Task brief
Please copy the lines below, exactly as they are, from the one with "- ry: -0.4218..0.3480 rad" through the one with "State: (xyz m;", and leave out the pictures.

Collected data
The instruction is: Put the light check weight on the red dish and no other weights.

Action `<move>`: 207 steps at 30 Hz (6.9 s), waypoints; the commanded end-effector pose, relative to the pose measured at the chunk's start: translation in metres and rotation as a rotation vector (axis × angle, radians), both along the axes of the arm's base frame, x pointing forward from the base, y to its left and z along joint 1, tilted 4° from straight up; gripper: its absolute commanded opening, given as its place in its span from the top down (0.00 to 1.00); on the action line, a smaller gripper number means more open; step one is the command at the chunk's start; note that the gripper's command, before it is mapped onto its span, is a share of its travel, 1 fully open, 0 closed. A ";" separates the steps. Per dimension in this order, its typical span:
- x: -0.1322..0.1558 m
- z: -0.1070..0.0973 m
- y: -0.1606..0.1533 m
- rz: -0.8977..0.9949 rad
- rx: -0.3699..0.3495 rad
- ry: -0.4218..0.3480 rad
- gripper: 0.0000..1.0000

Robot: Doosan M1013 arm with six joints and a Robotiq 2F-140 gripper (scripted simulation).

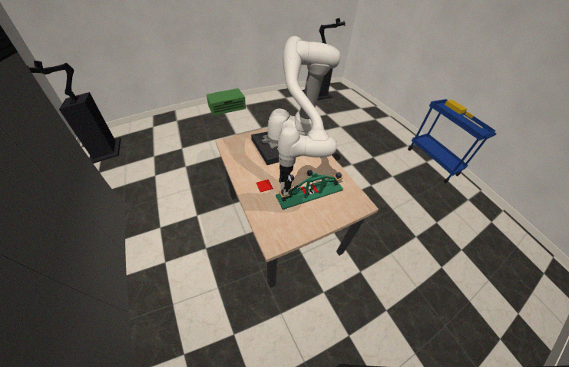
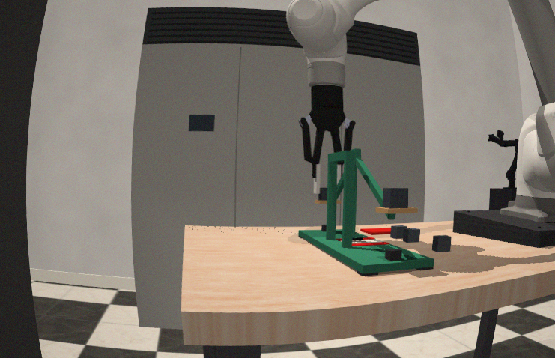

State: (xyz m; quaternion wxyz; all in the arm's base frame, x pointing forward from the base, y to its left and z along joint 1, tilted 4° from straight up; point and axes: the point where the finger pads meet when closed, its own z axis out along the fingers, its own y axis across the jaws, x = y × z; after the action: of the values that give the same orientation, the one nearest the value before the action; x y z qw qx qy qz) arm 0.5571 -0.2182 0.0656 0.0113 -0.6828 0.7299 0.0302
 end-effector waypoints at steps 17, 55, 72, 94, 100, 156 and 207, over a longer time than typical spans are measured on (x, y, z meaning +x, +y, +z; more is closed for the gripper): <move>0.004 0.079 -0.001 -0.003 0.003 -0.003 0.65; 0.005 0.118 -0.004 -0.003 0.003 -0.003 0.00; 0.006 0.166 -0.006 -0.003 0.003 -0.003 0.00; -0.114 0.172 0.057 -0.003 0.003 -0.003 0.00; -0.141 0.174 0.072 -0.003 0.003 -0.003 0.00; -0.162 0.175 0.083 -0.003 0.003 -0.003 0.00; -0.168 0.170 0.004 -0.003 0.003 -0.003 0.00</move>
State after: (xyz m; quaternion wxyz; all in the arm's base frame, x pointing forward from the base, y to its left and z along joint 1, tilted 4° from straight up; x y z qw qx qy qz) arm 0.3898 -0.1995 0.2354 0.0154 -0.6812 0.7312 0.0334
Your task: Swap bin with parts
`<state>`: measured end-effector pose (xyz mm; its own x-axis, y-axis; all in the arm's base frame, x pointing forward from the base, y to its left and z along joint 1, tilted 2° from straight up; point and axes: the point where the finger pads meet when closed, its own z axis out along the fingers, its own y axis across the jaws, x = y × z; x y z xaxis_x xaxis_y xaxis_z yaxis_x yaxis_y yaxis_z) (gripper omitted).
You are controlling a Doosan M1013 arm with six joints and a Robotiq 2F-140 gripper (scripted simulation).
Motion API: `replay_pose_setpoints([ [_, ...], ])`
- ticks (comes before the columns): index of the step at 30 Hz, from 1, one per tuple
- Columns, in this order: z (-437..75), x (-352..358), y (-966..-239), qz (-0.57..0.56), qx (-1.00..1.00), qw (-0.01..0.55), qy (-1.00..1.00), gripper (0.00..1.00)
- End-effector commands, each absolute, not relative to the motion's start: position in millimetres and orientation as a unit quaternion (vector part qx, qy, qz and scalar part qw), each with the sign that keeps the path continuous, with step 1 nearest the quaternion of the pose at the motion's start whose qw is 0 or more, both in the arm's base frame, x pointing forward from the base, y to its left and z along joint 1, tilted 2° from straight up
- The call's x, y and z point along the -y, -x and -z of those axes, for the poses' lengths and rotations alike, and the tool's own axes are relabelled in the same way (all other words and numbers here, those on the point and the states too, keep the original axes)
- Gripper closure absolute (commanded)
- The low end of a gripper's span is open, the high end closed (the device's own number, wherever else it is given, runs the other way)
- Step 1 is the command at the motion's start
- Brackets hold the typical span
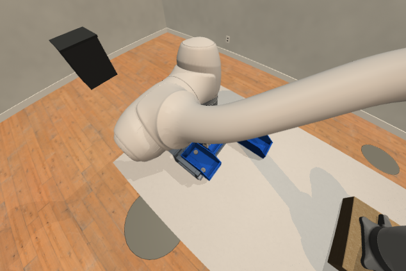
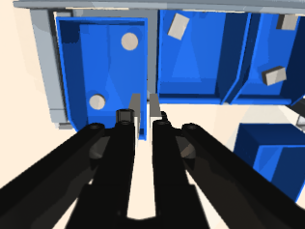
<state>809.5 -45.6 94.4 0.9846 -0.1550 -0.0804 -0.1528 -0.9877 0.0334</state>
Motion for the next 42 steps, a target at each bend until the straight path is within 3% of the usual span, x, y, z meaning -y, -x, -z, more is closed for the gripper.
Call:
replay_pose_setpoints([
  [1,-98.2,45.5,-809.5,0.041,0.077,0.013,-0.996,0.85],
  [36,-115.5,44.9,-809.6,0.041,0.077,0.013,-0.996,0.85],
  [37,-115.5,44.9,-809.6,0.041,0.077,0.013,-0.996,0.90],
  [42,-115.5,44.9,-809.6,0.041,0.077,0.013,-0.996,0.90],
])
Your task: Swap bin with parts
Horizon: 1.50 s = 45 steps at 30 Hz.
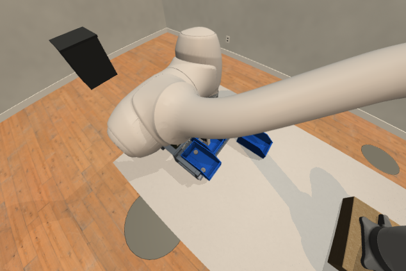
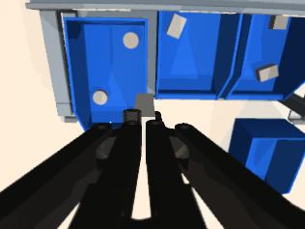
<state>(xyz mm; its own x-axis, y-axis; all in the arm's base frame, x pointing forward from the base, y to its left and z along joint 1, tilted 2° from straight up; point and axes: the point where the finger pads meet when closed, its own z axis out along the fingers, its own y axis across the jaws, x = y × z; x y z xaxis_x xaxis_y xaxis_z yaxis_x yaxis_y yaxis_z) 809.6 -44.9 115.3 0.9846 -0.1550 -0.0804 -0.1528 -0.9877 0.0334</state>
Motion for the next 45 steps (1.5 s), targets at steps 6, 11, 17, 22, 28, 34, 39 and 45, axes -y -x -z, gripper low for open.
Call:
replay_pose_setpoints([
  [6,-115.5,44.9,-809.6,0.041,0.077,0.013,-0.996,0.90],
  [11,-115.5,44.9,-809.6,0.041,0.077,0.013,-0.996,0.90],
  [17,-115.3,44.3,-808.7,0.041,0.084,0.014,-0.996,0.90],
  [22,-112.6,36.0,-797.0,0.035,0.172,0.018,-0.984,0.90],
  [28,-107.5,22.1,-776.0,0.024,0.320,0.022,-0.947,0.90],
  [34,-97.2,-2.0,-734.0,0.020,0.433,0.016,-0.901,0.90],
  [39,-90.1,-16.1,-705.7,0.018,0.527,0.011,-0.850,0.90],
  [45,-87.5,-20.6,-695.8,0.012,0.631,0.008,-0.776,0.90],
])
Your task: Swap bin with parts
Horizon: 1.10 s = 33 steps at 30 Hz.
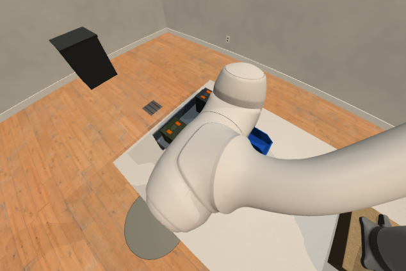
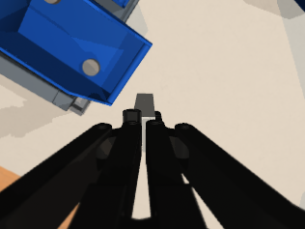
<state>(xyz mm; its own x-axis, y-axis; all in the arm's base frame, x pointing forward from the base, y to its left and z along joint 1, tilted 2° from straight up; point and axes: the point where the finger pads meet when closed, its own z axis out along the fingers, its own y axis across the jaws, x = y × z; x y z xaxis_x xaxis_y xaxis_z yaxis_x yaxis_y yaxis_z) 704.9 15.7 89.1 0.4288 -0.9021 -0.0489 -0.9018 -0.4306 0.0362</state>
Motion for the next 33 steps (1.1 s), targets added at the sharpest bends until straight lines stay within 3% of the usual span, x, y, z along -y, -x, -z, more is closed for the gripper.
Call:
replay_pose_setpoints([
  [1,-87.4,-20.9,-695.0,0.011,0.645,0.007,-0.764,0.90],
  [9,-87.3,-21.1,-694.7,-0.011,0.759,0.013,-0.651,0.90],
  [33,-87.3,-21.1,-694.7,-0.011,0.759,0.013,-0.651,0.90],
])
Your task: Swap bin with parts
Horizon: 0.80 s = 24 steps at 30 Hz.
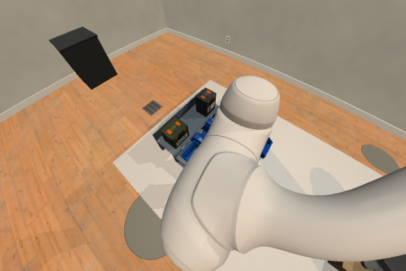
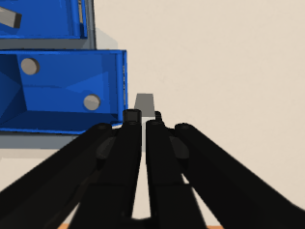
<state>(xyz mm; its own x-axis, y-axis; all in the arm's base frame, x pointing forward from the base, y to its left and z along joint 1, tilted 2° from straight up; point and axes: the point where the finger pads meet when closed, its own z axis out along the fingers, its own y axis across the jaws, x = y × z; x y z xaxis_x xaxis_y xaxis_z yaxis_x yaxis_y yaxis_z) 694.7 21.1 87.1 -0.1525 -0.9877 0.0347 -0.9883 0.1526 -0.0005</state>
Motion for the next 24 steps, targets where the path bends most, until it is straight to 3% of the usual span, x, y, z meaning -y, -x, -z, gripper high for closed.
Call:
replay_pose_setpoints([
  [1,-87.3,-21.1,-694.7,-0.011,0.759,0.013,-0.651,0.90],
  [24,-67.3,-20.5,-694.5,-0.011,0.759,0.013,-0.651,0.90],
])
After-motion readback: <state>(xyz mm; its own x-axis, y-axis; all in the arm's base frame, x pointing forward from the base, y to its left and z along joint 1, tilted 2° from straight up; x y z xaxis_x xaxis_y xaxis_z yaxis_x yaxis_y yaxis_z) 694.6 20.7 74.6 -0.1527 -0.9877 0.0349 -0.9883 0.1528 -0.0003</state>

Exercise answer
- ry: -0.4218..0.3480 rad
- gripper: 0.0000..1.0000

Robot: Doosan M1013 arm with six joints and a Robotiq 2F-140 gripper (scripted simulation).


State: (xyz m; quaternion wxyz; all in the arm's base frame, x pointing forward from the base, y to its left and z along joint 1, tilted 4° from straight up; point and axes: the point where the finger pads meet when closed, its own z axis out along the fingers, its own y axis across the jaws, x = y × z; after the action: of the values that give the same orientation, the one nearest the value before the action; x y z qw qx qy qz) arm 0.5571 -0.2182 0.0656 0.0113 -0.6828 0.7299 0.0302

For this exercise, the answer is now complete.